De leurs côtés, les organisations syndicales accueillent plus fraîchement le rapport et demandent l'organisation d'une table ronde sur l'avenir du ferroviaire en France.

Mais peut-on faire l'impasse d'une expérimentation encadrée pour sortir des propos convenus et chercher l'ensemble des solutions pour créer les conditions d'un chemin de fer régional performant, attractif et économiquement supportable pour les finances publiques ?

Une solution unique ?

Le principe de la délégation de service public fonctionne sur les réseaux de transports urbains et pourrait donc être transposé dans le domaine ferroviaire, non sans quelques difficultés, notamment quant à la relation entre les exploitants privés et les installations de maintenance du matériel et des infrastructures. Dans le transport urbain, ces équipements sont confiés au délégataire mais appartiennent en réalité à la collectivité.

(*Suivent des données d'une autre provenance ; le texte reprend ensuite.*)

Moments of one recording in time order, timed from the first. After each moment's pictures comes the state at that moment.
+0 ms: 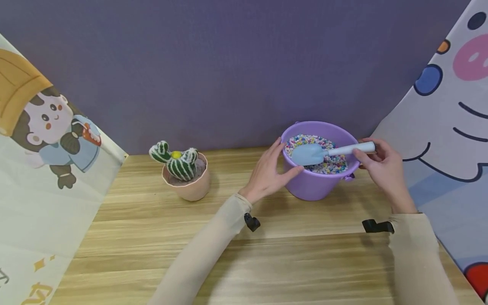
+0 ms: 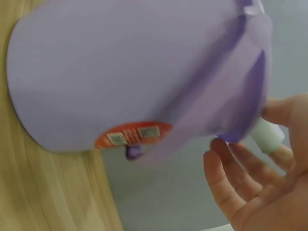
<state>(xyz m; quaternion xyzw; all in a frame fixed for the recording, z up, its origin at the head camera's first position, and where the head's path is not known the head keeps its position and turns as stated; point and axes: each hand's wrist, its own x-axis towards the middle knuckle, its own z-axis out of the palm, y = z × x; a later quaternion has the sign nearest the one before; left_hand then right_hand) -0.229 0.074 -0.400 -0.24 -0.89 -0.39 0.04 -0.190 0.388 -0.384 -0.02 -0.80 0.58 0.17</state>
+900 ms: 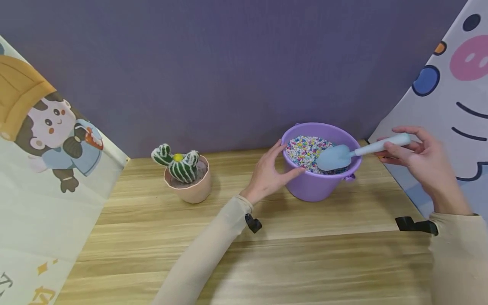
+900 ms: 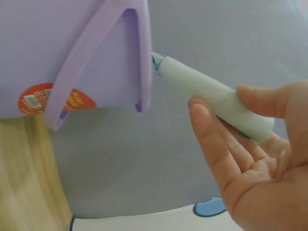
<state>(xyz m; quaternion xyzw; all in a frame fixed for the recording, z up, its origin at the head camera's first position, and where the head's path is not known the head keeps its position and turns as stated) -0.229 0.074 -0.402 -0.22 -0.88 -0.43 0.05 -0.166 0.423 -0.336 0.08 -0.71 0.68 0.15</state>
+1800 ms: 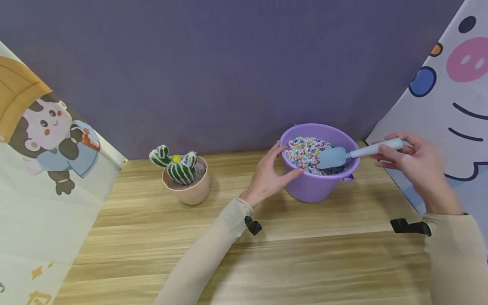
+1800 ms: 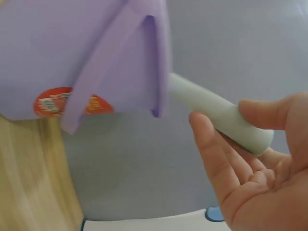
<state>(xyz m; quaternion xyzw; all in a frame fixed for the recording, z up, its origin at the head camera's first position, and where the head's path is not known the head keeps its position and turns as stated) -0.228 0.075 -0.408 -0.22 -0.87 -0.45 0.05 -0.166 0.417 -0.340 0.00 -0.75 0.64 0.14</state>
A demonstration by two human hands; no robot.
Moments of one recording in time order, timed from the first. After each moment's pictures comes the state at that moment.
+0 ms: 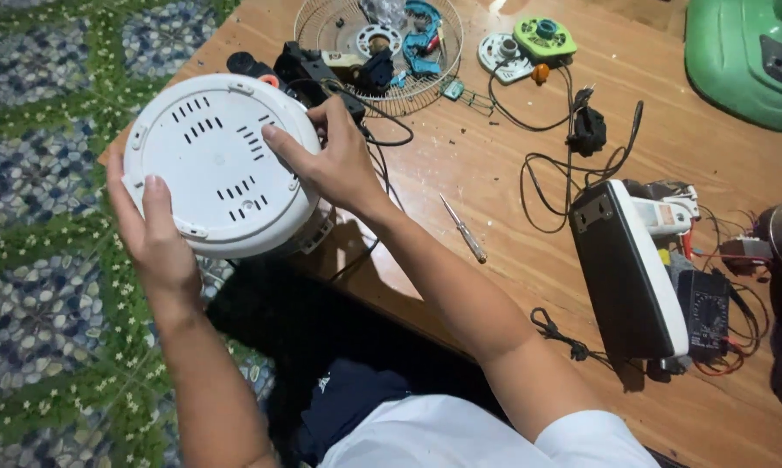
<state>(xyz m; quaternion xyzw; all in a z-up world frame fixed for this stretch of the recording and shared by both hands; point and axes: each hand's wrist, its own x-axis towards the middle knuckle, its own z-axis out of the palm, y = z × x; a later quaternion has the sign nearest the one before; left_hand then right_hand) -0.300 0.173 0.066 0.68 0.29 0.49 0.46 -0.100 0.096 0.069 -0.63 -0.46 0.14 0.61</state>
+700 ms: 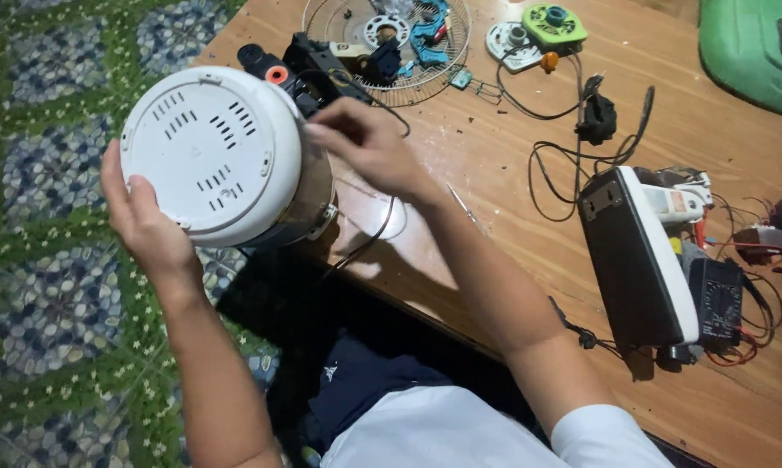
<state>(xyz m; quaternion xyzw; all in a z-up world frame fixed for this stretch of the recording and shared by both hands) -0.312 0.191 0.054 0.67 0.35 0.54 0.38 -0.068 0.067 0.055 -0.47 -0.58 0.22 0.63</state>
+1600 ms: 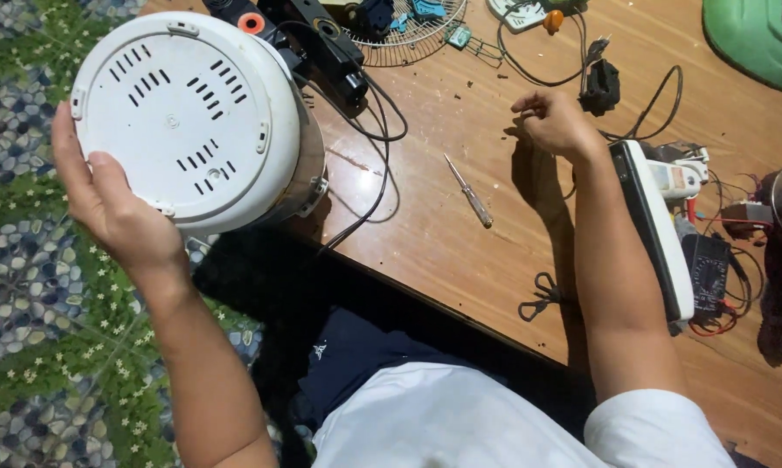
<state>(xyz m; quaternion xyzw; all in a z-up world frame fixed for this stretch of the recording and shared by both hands) -0.316 0.185 0.043 0.73 0.23 0.56 0.32 0.142 -0.082 -0.046 -0.83 -0.34 0.22 0.38</state>
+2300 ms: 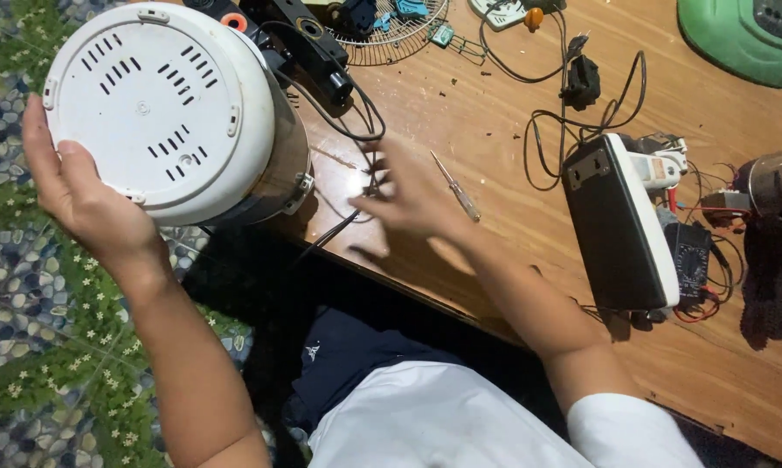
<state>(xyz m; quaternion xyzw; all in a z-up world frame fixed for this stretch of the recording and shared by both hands) -0.313 0.205 0.032 0.71 0.21 0.58 0.34 -0.073 -0.009 -0.017 -0.66 -0.55 0.22 0.46</state>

En situation intermédiaire, le schéma prévalant en Bretagne sur les lignes de l'ex-Réseau breton n'est pas à écarter : Transdev (sous l'appellation historique de CFTA), est le fermier, sous-traitant, de SNCF Mobilités qui lui fournit le matériel roulant et en assure l'entretien patrimonial. Transdev gère l'exploitation, les gares, la commercialisation du service et la petite maintenance des autorails. On retrouve également cette situation en Sologne avec la ligne du Blanc-Argent, sous-traitée à Keolis (Compagnie du Blanc-Argent).

Dernier ressort, l'exploitation en régie régionale, moyennant la sortie des lignes du réseau ferré national avec - pour l'instant - la contrainte d'une étanchéité vis à vis de ce dernier. Mais il ne s'agit plus à proprement parler d'une mise en concurrence mais d'un autre modèle d'exploitation ferroviaire.